▶ [Problem details]
Look in the material below for the line holding "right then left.". Set it down exactly, with each later line up to and including the line holding "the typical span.".

▶ [Provided information]

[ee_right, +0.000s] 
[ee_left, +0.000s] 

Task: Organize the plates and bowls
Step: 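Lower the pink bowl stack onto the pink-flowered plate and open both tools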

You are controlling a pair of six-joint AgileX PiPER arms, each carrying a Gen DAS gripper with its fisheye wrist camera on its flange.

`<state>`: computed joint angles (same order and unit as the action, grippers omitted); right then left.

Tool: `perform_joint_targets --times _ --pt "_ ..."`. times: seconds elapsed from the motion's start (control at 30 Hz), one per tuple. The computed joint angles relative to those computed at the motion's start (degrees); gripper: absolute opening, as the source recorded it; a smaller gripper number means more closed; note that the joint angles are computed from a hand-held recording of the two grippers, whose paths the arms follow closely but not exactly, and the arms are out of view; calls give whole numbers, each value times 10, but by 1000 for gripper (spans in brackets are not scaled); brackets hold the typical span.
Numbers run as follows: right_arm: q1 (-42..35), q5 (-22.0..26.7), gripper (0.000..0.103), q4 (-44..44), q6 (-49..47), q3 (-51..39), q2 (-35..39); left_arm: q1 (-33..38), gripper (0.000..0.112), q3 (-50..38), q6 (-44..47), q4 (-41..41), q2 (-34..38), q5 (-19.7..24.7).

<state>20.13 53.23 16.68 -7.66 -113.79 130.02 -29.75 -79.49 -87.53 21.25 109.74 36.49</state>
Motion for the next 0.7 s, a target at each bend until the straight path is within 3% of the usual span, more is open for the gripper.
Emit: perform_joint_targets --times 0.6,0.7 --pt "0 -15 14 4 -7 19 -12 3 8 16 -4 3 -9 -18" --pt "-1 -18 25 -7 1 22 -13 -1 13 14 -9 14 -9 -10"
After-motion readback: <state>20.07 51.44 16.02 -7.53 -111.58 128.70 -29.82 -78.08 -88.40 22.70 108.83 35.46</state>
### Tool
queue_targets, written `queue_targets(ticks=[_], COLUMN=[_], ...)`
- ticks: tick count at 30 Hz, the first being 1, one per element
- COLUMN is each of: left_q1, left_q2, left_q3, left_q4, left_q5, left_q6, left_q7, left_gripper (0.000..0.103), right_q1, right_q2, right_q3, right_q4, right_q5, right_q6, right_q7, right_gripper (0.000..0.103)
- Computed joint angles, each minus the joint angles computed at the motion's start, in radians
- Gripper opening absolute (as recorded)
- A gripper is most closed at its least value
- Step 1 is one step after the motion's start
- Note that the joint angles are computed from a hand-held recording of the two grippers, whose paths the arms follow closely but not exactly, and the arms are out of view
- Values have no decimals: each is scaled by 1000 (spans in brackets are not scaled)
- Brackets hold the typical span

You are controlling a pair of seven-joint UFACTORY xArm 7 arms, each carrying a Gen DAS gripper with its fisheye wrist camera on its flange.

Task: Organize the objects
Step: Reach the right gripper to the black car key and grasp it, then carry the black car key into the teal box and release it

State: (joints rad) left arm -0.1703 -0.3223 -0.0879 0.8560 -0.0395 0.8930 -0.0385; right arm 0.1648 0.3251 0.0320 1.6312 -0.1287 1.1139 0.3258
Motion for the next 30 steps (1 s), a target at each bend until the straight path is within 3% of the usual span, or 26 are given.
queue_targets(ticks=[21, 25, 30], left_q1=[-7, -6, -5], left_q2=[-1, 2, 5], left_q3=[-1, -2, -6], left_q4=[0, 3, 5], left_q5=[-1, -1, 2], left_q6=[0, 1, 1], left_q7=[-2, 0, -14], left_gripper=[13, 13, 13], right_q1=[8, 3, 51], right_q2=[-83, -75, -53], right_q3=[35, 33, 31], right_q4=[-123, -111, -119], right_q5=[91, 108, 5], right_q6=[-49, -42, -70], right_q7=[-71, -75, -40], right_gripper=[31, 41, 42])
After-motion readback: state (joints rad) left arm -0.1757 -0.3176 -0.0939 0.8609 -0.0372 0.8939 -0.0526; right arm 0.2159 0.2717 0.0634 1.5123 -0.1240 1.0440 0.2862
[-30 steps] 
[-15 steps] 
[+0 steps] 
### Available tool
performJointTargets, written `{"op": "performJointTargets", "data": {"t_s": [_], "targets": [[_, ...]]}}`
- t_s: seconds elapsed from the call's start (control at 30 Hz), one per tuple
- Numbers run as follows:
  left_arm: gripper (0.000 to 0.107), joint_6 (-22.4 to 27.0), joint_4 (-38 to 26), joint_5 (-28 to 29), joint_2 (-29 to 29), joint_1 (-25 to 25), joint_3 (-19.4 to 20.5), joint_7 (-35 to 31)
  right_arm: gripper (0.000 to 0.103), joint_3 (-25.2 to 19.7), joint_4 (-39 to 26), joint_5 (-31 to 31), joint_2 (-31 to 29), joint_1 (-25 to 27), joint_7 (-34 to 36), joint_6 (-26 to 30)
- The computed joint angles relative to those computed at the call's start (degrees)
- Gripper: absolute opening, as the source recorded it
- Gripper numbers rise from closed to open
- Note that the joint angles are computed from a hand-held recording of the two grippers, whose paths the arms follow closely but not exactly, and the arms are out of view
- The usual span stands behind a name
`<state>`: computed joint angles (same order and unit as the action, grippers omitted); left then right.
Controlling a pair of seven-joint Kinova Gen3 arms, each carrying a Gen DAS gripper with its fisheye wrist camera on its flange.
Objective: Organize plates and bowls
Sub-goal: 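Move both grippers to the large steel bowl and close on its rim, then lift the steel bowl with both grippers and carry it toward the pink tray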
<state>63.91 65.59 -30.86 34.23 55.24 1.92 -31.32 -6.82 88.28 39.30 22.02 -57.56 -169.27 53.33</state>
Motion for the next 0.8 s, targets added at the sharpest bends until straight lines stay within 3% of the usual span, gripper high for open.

▶ [Exercise solution]
`<state>`: computed joint angles (same order and unit as the action, grippers omitted); right then left.

Tool: `perform_joint_targets --times _ --pt "_ ..."`. times: seconds elapsed from the motion's start (control at 30 Hz), one per tuple. The computed joint angles relative to those computed at the motion's start (degrees); gripper: absolute opening, as the source recorded it; a smaller gripper number means more closed; note that the joint angles are computed from a hand-held recording of the two grippers, whose paths the arms follow closely but not exactly, and the arms are out of view; calls give whole numbers, each value times 10, but by 1000 for gripper (spans in brackets are not scaled); brackets hold the typical span.

No additional output is expected for this exercise.